- **Exercise instructions**
Word for word, restate the records that appear below.

★ ★ ★ ★

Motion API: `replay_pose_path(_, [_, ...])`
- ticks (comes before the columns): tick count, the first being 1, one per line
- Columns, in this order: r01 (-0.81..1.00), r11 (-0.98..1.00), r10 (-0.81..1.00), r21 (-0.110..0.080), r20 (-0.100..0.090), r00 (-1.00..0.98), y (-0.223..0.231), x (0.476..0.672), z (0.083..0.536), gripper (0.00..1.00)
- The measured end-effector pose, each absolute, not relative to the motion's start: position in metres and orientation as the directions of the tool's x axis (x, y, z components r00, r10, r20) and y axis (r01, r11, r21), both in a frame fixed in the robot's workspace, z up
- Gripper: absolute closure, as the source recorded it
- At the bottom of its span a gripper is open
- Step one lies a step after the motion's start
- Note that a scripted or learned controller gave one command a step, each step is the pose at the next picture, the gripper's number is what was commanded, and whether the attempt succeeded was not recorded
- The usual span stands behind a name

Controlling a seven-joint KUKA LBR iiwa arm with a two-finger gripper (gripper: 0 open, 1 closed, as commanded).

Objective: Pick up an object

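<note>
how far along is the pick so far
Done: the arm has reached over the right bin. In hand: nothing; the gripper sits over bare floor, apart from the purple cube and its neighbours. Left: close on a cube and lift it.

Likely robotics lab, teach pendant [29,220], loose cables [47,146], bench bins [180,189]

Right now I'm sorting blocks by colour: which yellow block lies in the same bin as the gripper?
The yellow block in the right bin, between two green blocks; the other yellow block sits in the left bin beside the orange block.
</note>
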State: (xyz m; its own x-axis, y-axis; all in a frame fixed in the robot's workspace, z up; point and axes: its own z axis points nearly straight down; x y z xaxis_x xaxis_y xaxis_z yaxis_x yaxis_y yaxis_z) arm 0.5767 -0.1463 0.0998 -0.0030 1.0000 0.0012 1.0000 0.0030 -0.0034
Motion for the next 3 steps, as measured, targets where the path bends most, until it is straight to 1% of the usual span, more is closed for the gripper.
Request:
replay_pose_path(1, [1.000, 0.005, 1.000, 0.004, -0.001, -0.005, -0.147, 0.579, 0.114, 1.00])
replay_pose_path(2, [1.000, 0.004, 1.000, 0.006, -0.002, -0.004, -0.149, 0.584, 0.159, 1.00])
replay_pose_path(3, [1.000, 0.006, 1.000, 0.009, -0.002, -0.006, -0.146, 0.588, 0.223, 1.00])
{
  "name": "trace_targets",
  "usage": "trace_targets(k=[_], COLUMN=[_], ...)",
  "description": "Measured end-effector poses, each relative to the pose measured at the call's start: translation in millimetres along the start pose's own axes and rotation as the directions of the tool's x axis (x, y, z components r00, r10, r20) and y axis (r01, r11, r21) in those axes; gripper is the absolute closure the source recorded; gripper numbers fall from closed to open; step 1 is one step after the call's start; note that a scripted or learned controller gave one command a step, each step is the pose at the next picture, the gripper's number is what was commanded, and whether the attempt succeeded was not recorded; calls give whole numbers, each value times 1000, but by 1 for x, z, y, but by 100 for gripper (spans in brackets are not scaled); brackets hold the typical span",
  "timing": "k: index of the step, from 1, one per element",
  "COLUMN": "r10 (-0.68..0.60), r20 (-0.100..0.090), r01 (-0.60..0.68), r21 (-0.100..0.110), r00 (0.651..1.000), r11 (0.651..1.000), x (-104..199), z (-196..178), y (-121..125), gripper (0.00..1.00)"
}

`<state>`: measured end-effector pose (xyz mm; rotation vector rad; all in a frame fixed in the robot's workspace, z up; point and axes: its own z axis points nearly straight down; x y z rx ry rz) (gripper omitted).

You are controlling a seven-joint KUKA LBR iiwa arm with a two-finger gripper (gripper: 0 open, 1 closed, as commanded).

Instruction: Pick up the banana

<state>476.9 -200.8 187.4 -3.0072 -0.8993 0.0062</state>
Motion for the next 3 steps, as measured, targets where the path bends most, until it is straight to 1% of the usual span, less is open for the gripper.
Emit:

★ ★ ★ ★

- **Response to the exercise**
Motion API: `replay_pose_path(_, [_, ...])`
- ticks (comes before the columns): tick count, the first being 1, one per line
- Columns, in this order: r01 (-0.81..1.00), r11 (-0.98..1.00), r10 (-0.81..1.00), r21 (-0.110..0.080), r20 (-0.100..0.090), r00 (-1.00..0.98), y (-0.223..0.231), x (0.476..0.672), z (0.083..0.536), gripper (0.00..1.00)
- The measured end-effector pose, each absolute, not relative to the motion's start: position in metres and orientation as the directions of the tool's x axis (x, y, z components r00, r10, r20) and y axis (r01, r11, r21), both in a frame fixed in the robot's workspace, z up
- Gripper: absolute closure, as the source recorded it
- At the bottom of its span a gripper is open
- Step one lies a step after the motion's start
- Note that a scripted or learned controller gave one command a step, each step is the pose at the next picture, the gripper's number is what was commanded, and whether the attempt succeeded was not recorded
- The usual span stands behind a name

Controlling a seven-joint KUKA LBR iiwa arm with a two-finger gripper (gripper: 0 open, 1 closed, as commanded).

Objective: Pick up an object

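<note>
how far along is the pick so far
Done: the arm has reached over the right bin. In hand: nothing; the gripper sits over bare floor, apart from the purple cube and its neighbours. Left: close on a cube and lift it.

Likely robotics lab, teach pendant [29,220], loose cables [47,146], bench bins [180,189]

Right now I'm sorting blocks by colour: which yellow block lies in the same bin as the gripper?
The yellow block in the right bin, between two green blocks; the other yellow block sits in the left bin beside the orange block.
</note>
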State: (xyz m; its own x-axis, y-axis; all in a frame fixed in the robot's workspace, z up; point and axes: its own z axis points nearly straight down; x y z xaxis_x xaxis_y xaxis_z yaxis_x yaxis_y yaxis_z) arm 0.5767 -0.1463 0.0998 -0.0030 1.0000 0.0012 1.0000 0.0030 -0.0034
Motion for the next 3 steps, as measured, targets where the path bends most, until it is straight to 1% of the usual span, more is closed for the gripper.
Request:
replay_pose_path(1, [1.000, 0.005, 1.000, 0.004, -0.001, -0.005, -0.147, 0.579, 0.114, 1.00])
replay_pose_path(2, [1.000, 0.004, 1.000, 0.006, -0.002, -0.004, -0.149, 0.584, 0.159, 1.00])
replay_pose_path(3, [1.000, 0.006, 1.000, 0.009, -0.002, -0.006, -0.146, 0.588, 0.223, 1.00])
{
  "name": "trace_targets",
  "usage": "trace_targets(k=[_], COLUMN=[_], ...)",
  "description": "Measured end-effector poses, each relative to the pose measured at the call's start: translation in millimetres along the start pose's own axes and rotation as the directions of the tool's x axis (x, y, z components r00, r10, r20) and y axis (r01, r11, r21) in those axes; gripper is the absolute closure the source recorded; gripper numbers fall from closed to open; step 1 is one step after the call's start; note that a scripted or learned controller gave one command a step, each step is the pose at the next picture, the gripper's number is what was commanded, and whether the attempt succeeded was not recorded; calls give whole numbers, each value times 1000, but by 1 for x, z, y, but by 100 for gripper (spans in brackets are not scaled); brackets hold the typical span",
  "timing": "k: index of the step, from 1, one per element",
  "COLUMN": "r10 (-0.68..0.60), r20 (-0.100..0.090), r01 (-0.60..0.68), r21 (-0.100..0.110), r00 (0.651..1.000), r11 (0.651..1.000), x (-104..199), z (-196..178), y (-121..125), gripper (0.00..1.00)"
}

`<state>`: measured end-effector pose (xyz mm; rotation vector rad; all in a frame fixed in the robot's workspace, z up; point and axes: its own z axis points nearly straight down; x y z rx ry rz) (gripper omitted).

You are controlling a seven-joint KUKA LBR iiwa arm with a two-finger gripper (gripper: 0 open, 1 closed, as commanded).

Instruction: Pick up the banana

<state>476.9 -200.8 187.4 -3.0072 -0.8993 0.0062</state>
Motion for the next 3 steps, as measured, targets where the path bends most, until it is straight to 1% of the usual span, less is open for the gripper.
Emit:

What the exercise required is now complete.